DATASET ENTRIES:
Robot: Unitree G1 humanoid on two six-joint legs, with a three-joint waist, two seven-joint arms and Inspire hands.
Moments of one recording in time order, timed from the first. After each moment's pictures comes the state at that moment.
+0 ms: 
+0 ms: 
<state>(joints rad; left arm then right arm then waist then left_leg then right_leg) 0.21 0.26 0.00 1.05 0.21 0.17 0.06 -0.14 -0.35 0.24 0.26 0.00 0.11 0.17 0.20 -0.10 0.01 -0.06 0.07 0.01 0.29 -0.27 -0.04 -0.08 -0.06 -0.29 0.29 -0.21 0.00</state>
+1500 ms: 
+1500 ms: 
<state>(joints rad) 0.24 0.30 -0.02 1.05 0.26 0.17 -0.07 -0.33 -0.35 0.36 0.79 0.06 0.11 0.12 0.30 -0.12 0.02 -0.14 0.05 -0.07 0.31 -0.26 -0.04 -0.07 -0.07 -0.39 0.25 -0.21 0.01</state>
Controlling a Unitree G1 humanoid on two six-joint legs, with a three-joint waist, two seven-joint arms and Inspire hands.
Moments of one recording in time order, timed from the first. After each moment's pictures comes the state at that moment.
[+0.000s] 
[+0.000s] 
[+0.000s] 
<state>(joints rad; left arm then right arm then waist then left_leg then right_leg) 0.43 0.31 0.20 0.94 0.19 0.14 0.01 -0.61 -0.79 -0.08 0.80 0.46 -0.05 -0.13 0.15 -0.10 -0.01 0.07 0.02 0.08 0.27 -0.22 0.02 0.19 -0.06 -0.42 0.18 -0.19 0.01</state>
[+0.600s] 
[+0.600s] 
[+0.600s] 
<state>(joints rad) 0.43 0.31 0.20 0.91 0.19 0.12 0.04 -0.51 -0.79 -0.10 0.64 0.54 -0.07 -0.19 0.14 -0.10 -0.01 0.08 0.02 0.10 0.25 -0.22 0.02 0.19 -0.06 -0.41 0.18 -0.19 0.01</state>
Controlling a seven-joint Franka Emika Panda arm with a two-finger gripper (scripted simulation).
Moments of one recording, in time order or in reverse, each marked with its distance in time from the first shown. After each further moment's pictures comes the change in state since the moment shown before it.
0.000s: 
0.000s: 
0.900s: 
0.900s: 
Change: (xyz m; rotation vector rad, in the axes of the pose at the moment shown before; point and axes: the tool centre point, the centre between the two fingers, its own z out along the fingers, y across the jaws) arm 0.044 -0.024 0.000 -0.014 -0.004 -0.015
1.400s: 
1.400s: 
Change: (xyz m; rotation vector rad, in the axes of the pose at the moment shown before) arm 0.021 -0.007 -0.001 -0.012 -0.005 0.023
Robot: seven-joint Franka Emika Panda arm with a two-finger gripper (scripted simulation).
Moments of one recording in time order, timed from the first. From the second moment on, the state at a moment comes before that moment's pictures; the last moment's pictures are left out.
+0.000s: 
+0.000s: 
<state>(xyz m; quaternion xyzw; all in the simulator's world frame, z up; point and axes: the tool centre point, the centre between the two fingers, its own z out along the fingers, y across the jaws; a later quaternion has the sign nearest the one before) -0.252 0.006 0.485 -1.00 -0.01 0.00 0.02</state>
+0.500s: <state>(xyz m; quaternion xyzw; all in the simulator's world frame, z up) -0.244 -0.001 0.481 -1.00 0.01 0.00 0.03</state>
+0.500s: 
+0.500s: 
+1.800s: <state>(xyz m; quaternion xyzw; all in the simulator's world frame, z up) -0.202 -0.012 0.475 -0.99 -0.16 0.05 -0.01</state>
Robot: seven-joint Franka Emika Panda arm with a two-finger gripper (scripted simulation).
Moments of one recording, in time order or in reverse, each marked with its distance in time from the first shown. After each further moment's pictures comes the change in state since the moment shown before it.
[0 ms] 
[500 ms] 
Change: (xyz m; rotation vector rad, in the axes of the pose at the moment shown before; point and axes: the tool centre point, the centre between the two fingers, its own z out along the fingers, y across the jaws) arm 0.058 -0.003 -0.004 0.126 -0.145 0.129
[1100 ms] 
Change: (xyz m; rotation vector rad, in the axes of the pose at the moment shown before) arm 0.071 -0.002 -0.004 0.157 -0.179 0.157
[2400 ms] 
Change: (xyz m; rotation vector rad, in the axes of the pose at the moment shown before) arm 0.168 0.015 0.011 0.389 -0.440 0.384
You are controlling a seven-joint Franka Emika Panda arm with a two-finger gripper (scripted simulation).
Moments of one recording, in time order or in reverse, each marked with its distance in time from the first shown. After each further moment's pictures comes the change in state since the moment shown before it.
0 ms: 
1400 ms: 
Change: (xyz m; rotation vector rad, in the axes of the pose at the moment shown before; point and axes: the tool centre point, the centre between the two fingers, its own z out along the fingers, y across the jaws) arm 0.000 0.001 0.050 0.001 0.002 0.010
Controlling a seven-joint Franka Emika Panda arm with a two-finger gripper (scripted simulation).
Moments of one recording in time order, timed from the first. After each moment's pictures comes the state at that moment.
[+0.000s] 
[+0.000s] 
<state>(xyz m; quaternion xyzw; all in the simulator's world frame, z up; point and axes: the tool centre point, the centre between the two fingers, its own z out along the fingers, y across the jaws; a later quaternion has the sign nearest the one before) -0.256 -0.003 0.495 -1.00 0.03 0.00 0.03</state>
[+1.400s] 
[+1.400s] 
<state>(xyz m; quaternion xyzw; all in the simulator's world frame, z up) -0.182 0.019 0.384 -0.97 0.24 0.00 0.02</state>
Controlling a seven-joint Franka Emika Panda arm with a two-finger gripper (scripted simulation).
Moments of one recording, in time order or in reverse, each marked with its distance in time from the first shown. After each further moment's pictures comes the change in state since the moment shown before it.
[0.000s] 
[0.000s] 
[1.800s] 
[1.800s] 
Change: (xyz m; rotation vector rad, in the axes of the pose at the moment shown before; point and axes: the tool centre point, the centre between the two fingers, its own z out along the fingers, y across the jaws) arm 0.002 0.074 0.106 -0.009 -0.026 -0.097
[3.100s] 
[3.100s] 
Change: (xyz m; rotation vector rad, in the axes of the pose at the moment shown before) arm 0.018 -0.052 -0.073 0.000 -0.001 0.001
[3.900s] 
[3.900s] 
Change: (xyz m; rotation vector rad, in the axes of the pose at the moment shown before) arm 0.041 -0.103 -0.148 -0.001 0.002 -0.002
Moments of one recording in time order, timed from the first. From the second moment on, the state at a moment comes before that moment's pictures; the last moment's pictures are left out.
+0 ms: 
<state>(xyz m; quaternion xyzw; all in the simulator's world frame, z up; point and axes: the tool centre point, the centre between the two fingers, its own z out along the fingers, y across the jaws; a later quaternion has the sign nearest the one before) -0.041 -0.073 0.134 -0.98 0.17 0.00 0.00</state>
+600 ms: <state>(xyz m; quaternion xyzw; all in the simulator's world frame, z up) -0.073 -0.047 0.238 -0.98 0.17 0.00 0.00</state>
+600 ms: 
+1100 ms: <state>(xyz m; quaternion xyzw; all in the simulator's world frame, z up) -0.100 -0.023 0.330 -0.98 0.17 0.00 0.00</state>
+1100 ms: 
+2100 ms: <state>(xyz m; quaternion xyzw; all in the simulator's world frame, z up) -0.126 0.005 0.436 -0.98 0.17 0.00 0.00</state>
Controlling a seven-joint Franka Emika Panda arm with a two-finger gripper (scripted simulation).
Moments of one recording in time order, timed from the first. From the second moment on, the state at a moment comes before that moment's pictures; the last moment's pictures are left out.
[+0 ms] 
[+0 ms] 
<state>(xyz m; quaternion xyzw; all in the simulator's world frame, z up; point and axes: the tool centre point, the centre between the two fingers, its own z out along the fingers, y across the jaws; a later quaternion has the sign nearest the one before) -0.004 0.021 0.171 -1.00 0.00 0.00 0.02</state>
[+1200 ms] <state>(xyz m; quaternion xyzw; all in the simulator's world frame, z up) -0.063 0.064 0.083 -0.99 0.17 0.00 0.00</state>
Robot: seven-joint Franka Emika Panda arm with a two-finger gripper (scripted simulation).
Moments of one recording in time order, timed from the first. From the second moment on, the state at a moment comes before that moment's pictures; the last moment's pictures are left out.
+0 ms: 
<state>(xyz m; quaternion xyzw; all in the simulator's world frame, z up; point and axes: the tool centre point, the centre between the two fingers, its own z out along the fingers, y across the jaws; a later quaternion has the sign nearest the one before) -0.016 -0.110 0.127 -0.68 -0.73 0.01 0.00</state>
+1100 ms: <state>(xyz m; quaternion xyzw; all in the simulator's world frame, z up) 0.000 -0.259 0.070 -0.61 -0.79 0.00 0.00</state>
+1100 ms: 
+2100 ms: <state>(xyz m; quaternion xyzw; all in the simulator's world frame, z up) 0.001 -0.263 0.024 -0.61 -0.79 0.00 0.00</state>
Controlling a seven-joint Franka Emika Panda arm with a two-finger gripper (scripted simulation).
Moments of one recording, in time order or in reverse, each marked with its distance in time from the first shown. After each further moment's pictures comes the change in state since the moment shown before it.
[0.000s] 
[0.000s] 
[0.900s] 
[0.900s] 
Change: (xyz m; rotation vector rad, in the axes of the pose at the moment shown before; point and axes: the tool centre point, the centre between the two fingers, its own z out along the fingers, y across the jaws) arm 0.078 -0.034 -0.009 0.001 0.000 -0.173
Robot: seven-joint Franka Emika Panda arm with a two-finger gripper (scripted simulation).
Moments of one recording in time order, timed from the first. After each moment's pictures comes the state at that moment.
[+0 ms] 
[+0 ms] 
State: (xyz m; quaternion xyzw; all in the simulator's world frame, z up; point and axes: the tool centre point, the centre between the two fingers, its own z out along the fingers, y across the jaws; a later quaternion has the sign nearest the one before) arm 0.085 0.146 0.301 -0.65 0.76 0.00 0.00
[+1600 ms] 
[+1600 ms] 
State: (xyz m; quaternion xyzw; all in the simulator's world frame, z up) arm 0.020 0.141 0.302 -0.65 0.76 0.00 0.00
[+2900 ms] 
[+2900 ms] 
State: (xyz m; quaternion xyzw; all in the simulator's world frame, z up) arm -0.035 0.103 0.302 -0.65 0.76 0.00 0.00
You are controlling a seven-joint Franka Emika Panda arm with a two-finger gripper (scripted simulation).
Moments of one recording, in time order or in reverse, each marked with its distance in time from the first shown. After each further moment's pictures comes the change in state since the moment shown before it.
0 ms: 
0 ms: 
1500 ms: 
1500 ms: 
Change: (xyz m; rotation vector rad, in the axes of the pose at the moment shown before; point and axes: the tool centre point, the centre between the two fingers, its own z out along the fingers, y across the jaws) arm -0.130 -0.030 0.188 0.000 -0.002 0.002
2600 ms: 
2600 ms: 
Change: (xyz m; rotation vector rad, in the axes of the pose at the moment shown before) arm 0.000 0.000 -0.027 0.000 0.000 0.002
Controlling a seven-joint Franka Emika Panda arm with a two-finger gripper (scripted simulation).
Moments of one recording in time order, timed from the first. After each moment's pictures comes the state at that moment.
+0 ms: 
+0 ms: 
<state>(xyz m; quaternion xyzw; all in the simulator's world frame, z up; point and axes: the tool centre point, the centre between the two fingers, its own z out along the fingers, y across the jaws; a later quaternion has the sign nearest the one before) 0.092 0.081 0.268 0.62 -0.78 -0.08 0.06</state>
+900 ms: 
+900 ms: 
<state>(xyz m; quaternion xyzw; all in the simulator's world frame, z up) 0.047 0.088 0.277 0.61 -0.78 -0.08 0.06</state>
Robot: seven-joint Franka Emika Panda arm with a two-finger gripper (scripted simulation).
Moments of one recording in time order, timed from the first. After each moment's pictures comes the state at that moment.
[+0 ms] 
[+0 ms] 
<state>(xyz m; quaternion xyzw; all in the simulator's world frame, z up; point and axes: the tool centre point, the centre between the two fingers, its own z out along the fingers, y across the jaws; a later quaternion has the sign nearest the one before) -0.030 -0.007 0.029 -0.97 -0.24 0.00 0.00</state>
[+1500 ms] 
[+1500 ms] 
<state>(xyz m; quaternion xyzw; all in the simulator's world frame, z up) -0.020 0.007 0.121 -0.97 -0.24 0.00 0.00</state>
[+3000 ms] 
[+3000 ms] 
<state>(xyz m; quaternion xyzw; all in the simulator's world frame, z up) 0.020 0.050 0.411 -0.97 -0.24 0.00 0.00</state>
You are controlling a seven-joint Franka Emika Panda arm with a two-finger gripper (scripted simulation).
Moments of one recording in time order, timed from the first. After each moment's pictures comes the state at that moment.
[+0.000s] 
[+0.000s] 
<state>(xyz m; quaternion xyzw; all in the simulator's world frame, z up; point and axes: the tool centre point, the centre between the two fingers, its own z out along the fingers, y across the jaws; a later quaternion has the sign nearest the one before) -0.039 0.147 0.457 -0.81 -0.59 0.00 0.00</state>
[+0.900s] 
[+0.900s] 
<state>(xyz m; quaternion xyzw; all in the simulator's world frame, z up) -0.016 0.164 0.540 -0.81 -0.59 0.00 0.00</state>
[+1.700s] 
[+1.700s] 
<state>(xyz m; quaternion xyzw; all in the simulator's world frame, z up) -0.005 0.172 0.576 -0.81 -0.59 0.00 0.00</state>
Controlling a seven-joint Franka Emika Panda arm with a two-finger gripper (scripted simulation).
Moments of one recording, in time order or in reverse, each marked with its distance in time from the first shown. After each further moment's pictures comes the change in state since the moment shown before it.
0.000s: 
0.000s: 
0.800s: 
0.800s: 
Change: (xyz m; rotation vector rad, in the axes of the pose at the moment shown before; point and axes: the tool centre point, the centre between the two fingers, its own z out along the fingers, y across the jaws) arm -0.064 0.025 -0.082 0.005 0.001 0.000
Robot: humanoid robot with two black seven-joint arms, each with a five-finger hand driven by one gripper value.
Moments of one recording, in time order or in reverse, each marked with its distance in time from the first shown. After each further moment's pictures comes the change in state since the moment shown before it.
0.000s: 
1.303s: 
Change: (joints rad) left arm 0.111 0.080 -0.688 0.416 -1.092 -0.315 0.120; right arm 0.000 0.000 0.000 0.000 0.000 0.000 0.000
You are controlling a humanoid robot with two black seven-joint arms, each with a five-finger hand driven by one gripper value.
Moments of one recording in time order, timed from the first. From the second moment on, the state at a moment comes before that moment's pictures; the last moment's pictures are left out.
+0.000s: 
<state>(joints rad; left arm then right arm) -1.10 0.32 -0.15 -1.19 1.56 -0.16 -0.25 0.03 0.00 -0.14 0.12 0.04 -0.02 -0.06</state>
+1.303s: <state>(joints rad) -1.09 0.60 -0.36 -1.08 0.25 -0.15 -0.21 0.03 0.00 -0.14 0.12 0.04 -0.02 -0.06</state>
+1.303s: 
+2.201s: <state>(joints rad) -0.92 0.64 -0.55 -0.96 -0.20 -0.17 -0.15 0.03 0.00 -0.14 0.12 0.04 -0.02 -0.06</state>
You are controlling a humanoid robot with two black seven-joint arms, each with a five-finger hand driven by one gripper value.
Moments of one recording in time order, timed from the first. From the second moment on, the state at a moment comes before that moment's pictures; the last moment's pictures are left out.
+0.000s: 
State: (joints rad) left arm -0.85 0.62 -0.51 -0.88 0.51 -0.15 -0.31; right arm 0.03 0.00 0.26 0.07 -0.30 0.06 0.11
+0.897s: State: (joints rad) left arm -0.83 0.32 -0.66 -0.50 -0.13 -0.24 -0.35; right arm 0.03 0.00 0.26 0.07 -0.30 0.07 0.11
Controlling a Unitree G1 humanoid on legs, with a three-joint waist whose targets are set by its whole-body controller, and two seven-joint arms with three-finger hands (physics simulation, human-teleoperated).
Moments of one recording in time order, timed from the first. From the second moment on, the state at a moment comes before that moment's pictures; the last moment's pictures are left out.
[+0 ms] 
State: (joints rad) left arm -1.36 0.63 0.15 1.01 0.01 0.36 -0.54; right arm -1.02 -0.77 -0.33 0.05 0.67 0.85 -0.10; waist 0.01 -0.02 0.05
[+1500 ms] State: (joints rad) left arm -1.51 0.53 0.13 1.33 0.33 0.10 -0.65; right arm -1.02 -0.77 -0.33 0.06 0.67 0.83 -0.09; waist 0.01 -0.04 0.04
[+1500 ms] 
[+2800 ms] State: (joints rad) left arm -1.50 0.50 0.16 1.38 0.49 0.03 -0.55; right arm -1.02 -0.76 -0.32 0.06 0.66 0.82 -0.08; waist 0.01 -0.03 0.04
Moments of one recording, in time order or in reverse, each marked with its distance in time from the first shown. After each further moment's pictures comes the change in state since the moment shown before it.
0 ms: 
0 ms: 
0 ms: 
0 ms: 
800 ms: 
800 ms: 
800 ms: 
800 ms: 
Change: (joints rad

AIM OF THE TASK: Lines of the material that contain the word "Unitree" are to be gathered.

ANSWER BOX:
Robot: Unitree G1 humanoid on two six-joint legs, with a three-joint waist, two seven-joint arms and Inspire hands.
Controlling a Unitree G1 humanoid on two six-joint legs, with a three-joint waist, two seven-joint arms and Inspire hands.
Controlling a Unitree G1 humanoid on legs, with a three-joint waist whose targets are set by its whole-body controller, and two seven-joint arms with three-finger hands (physics simulation, human-teleoperated).

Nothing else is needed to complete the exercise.